I’d chosen Andarans for all of my fast riders. He came from the Red Tail tribe, a clan that had some kinship with the Long Manes. Two Spears knew him and liked him.
“Report,” I barked at him.
“Their gates are closed, the Eldadorian flag flies from the walls. Peasants are shuttered in their houses, and their herds are in, not roving.”
That is what you did to make ready for a conquering army. They knew why we were here.
“Are we the first here?” I asked.
He nodded. “We have seen no sign of the Free Legion,” he told me. “I
spoke with other outriders. In the winter, though, there would be no dust from their army. We would have to be right on top of them to see them.”
It was true. The hard packed ground, cold with frost, wouldn’t kick up any dust.
I dismissed him and looked at Two Spears. “Pick a squad of heavy horse,” I ordered him, “send them in the direction of the Plains of Angador. They can go today, and all tomorrow, then they come back if they haven’t found the army.”
We had asked for Ancenon’s help, but had left before he could have contacted us. They were under no obligation to come if they didn’t want to – the Fire Bond didn’t cover this.
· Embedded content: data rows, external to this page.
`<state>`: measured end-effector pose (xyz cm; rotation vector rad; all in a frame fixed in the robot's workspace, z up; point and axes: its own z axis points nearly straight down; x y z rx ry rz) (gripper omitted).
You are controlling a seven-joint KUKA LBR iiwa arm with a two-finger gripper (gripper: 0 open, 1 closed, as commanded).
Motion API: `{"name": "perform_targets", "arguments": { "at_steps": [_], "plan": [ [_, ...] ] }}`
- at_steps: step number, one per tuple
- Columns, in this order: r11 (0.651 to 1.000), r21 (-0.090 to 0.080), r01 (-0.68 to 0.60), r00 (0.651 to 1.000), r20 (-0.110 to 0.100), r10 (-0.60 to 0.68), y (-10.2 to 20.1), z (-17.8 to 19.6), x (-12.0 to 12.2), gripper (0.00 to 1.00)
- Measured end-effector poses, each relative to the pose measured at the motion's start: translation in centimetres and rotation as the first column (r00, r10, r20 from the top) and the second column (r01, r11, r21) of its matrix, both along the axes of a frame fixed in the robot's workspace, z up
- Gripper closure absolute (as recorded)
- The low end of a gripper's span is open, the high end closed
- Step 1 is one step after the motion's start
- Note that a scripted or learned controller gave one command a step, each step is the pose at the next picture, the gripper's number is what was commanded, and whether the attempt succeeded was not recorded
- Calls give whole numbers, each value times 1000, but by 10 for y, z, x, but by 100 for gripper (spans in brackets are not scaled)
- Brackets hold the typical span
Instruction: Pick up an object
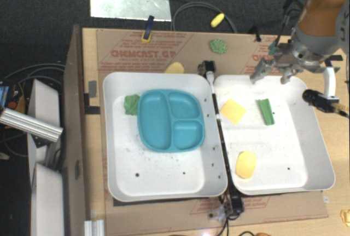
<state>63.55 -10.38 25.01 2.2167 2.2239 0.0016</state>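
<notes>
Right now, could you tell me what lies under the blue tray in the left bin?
A green piece pokes out from under the blue tray's left edge; how far it runs beneath is covered.

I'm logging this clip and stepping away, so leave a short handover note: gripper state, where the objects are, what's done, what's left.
Gripper: open, holding nothing, above the far edge of the right bin.
Right bin: yellow block, green stick, yellow oval, all lying apart.
Left bin: blue tray with a green piece at its left edge.
Done: nothing picked yet.
Left: descend on one object, probably the green stick as nearest, close, lift.
</notes>
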Motion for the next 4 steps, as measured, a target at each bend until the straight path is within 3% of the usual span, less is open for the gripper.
{"name": "perform_targets", "arguments": {
  "at_steps": [1, 2, 3, 4],
  "plan": [
    [1000, -3, 7, 1000, -3, -7, -65, -47, 8, 0],
    [1000, 2, 2, 1000, -8, -2, -58, -172, -18, 0],
    [1000, -1, 2, 1000, 4, -2, -59, -154, -14, 100],
    [1000, 1, -6, 1000, 7, 6, -6, -61, -16, 100]
  ]
}}
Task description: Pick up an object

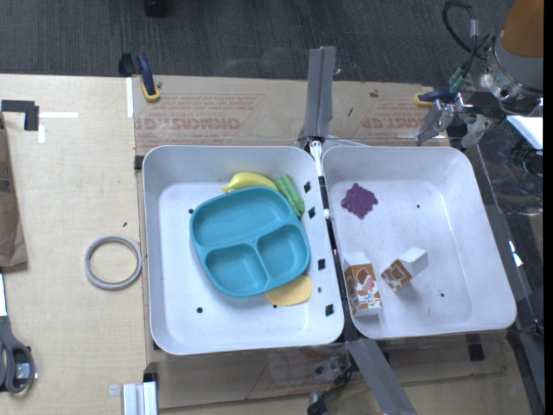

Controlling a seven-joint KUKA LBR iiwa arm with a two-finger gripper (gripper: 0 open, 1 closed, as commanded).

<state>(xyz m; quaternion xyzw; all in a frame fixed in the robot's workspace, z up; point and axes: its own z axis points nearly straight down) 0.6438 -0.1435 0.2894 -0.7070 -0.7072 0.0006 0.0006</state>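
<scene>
My gripper [448, 128] hangs above the far edge of the right bin [484, 232], near its back right corner, open with nothing between its fingers. In that bin lie a purple lump [359, 200] toward the back left, a small orange-and-white carton [364, 288] at the front left, and a small white-and-brown box [404, 271] beside it. The left bin [164, 258] holds a blue divided plate [251, 240]. A yellow banana [251, 181] and a green piece [292, 195] sit at the plate's far side. A yellow piece [291, 292] pokes out from under its near edge.
A grey metal bar [320, 93] stands behind the seam between the bins. On the bench left of the bins lie a grey tape ring [113, 261], scissors [13, 363] and a brown bag [10, 206]. A blue-and-yellow clamp [149, 80] sits at the cardboard's back left.
</scene>
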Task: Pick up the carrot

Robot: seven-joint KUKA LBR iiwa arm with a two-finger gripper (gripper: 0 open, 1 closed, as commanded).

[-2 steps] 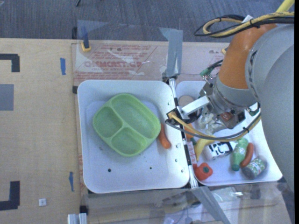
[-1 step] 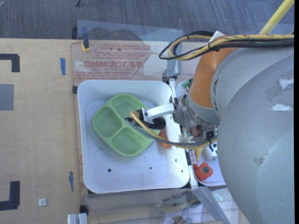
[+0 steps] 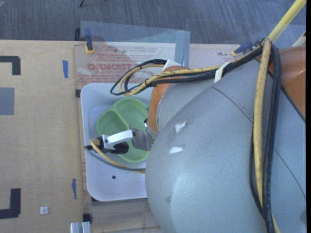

With this few, I could siege Uman City, but I couldn’t overrun it. Not when they were ready for us and hiding behind the city’s walls.
Two Spears dispatched the men. We would have to see what a few days brought.
I rode up to the gates with my wizards. Two Spears had the army in construction of the small city. Tomorrow we would train on the field. Compared to the last three weeks, it would be an easy day, just to sprint and charge and parry.
We had about five days of food left. We couldn’t mess around. Even if I sent a fast rider for aid, the men would be hungry for two days unless I could get food from Uman City.
My herald approached the gate, the Wolf’s Head banner of the Wolf Soldiers snapping from his standard.
“Make way for Lupus the Conqueror,” he said.
That got a curious reaction at the gate. They’d been expecting the Heir, no doubt.
“The gates are closed,” the gate guard shouted back.
Uman City had a single gate, pointed out to the plains. It opened to the left on a series of pulleys. A portcullis stood before the wooden doors, which could be dropped at any time. On the Bay side they’d built long, fortified wharves, slick with ice and inaccessible to us. They didn’t do much trade at this time of year, the fleets had been called in and the sailors manned the gates. The city wall had no gate on the Bay side, and the port seemed more like its own city.
Beside the portcullis and the gate, on the right, stood a tower that reached fifteen feet higher than the city’s 25-foot wall. The towers had been built fifty feet across, and showed arrow slots on every level, to the outside and within the gate.